Pyrimethamine Based Anti-protozoan Agents from Isostere and Heuristic Structure-similarity Search

Ronald Bartzatt, University of Nebraska at Omaha

© 2017 Bartzatt; This is an Open Access article distributed under the terms of the Creative Commons Attribution License (, which permits unrestricted use, distribution, and reproduction in any medium, provided the original work is properly cited.

DOI: 10.9734/BJPR/2017/33205


Aims: To generate new medicaments for control and treatment of the parasitic protozoan Toxoplasma gondii.

Study Design: Structure similarity search and isostere search was conducted over a broad range of structure categories. Correlation and highest similarity scores were implemented to select the best drug candidates.

Place and Duration of Study: University of Nebraska, Department of Chemistry, Durham Science Center, 6001 Dodge Street, Omaha Nebraska 68182, from June 2016 to February 2017.
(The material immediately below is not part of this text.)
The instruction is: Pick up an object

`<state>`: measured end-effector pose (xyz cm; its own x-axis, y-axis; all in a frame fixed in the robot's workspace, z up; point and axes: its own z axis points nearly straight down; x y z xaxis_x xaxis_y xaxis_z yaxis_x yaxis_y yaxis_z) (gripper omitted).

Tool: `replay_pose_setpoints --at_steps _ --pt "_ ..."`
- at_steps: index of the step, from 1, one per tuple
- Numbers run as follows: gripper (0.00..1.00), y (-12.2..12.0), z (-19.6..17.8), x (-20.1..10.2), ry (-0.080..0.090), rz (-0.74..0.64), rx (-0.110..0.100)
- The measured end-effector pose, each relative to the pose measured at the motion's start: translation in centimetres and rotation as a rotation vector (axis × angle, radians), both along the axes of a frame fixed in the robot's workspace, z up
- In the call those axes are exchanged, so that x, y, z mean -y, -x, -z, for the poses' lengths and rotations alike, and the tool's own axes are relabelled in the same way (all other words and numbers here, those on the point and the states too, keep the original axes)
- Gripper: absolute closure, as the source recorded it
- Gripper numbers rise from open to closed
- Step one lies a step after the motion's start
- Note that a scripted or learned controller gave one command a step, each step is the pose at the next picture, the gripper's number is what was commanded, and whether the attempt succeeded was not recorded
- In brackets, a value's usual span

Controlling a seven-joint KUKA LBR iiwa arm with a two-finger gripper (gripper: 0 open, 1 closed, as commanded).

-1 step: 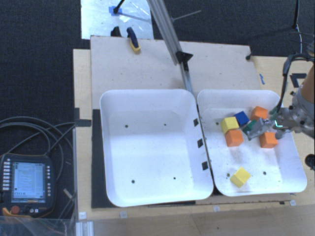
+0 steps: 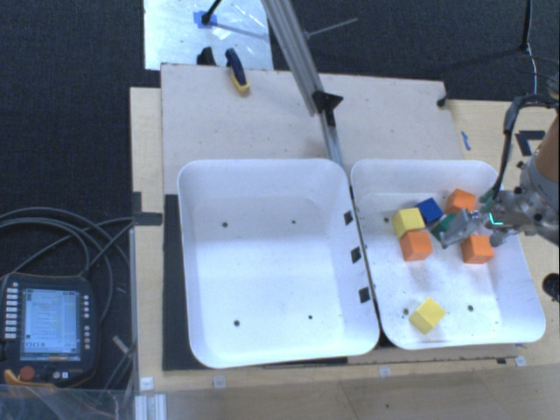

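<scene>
6 Blocks, 1 Gripper at the Cluster

6 small foam cubes lie in the right white plastic bin (image 2: 525,318): yellow cube (image 2: 408,221), blue cube (image 2: 430,210), 3 orange cubes (image 2: 416,245) (image 2: 461,201) (image 2: 477,249) and a lone yellow cube (image 2: 427,314). The two-finger gripper (image 2: 453,228) sits low among the cluster, so the approach step appears in hand. Whether its fingers are spread or closed, or grip anything, cannot be told. Next: a firm closure, then lift.

**Arm reaches in low from the right**

The arm (image 2: 541,201) enters at the view's right edge, its wrist angled down and toward the left. The gripper (image 2: 455,227) sits at the end of that reach, pointing leftward, with a small teal light glowing on the wrist body just behind it.
</scene>
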<state>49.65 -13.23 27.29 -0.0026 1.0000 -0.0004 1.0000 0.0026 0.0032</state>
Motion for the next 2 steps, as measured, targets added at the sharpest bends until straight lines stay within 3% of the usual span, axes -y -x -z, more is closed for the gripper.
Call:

Methodology: Utilizing pyrimethamine as the parent compound, a broad range of similar structures and isosteres were found by applying search methods. The compounds having the highest correlation and similarity scores were selected for the study of molecular properties. The molecular properties were determined and examined for underlying relationships by pattern recognition hierarchical cluster analysis and K-means cluster analysis.
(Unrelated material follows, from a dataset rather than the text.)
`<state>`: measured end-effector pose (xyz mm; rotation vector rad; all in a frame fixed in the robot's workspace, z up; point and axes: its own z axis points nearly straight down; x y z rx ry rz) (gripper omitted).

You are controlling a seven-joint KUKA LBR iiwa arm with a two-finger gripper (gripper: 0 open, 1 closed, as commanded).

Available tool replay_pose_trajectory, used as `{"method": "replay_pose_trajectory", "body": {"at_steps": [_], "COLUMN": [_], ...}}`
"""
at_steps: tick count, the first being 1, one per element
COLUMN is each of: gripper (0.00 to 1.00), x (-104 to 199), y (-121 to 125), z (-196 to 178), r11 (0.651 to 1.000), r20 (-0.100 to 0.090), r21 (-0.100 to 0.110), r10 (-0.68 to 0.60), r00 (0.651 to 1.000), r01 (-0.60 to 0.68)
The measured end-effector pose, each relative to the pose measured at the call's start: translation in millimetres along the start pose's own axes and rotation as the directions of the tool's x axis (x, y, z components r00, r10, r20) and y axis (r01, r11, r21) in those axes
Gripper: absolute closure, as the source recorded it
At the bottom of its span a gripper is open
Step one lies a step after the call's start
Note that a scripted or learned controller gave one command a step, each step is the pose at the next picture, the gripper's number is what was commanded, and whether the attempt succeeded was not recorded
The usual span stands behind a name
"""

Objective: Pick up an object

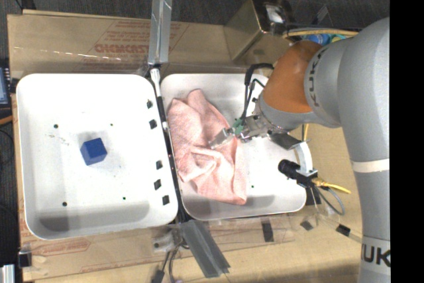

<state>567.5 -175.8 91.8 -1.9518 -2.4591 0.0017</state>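
A crumpled pink cloth (204, 149) is lying in the right bin (278, 199), bunched against that bin's left wall and spreading from near its far edge down toward the near edge. The grey arm (344, 83) is reaching in from the right, its orange band (291, 79) sitting above the wrist, and the pincer (225, 136) is hanging low over the cloth's right-hand folds. One metal finger (220, 138) is pointing left and appears to be touching the fabric, though the slant of the view makes it hard to tell; whether the pincer is apart, together or clamped on the cloth cannot be told from here. A small blue cube (94, 150) is sitting alone in the left bin (40, 209), left of its middle and well apart from the pincer. Both bins are resting side by side on the table (79, 36), with a flat sheet of brown cardboard showing along its far side.
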Motion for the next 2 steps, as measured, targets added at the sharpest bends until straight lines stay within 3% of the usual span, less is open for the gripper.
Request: {"method": "replay_pose_trajectory", "body": {"at_steps": [1,2], "gripper": [1.0,1.0], "x": [-0.7,41.1], "y": [0.2,66.2], "z": [-10.2,-120.7], "r11": [1.0,1.0], "r20": [0.001,0.0], "r21": [0.001,-0.001], "r10": [-0.005,0.006], "r00": [1.0,1.0], "r01": [0.005,-0.006]}}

Results: Thirty compounds were identified to have a very high level of structure similarity or isosteric relationship to pyrimethamine. The molecular structures and molecular properties are presented for all compounds, inclusive of pyrimethamine. Hierarchical cluster analysis and K-means cluster analysis indicated compounds with highest underlying similarity to pyrimethamine. Box plots showed the over-all distribution of important pharmaceutical properties, such as molecular weight, Log P, polar surface area, number of rotatable bonds, molecular volume, and number of hydrogen bond donors. Structure components are compared to elucidate potential clinical activity. Multiple regression is applied on all compounds to generate a numerical relationship for prediction of similar compounds. Save for only one isostere, all compounds showed zero violations of the Rule of 5, indicating favorable drug-likeness and bioavailability.

Conclusion: Thirty compounds highly analogous to pyrimethamine were identified following heuristic search course. The molecular properties were determined for all compounds and indicated genuine potential for treatment of toxoplasmosis. Correlation of structure and pattern recognition methods indicated 30 compounds of clinical potential and property analogy to pyrimethamine.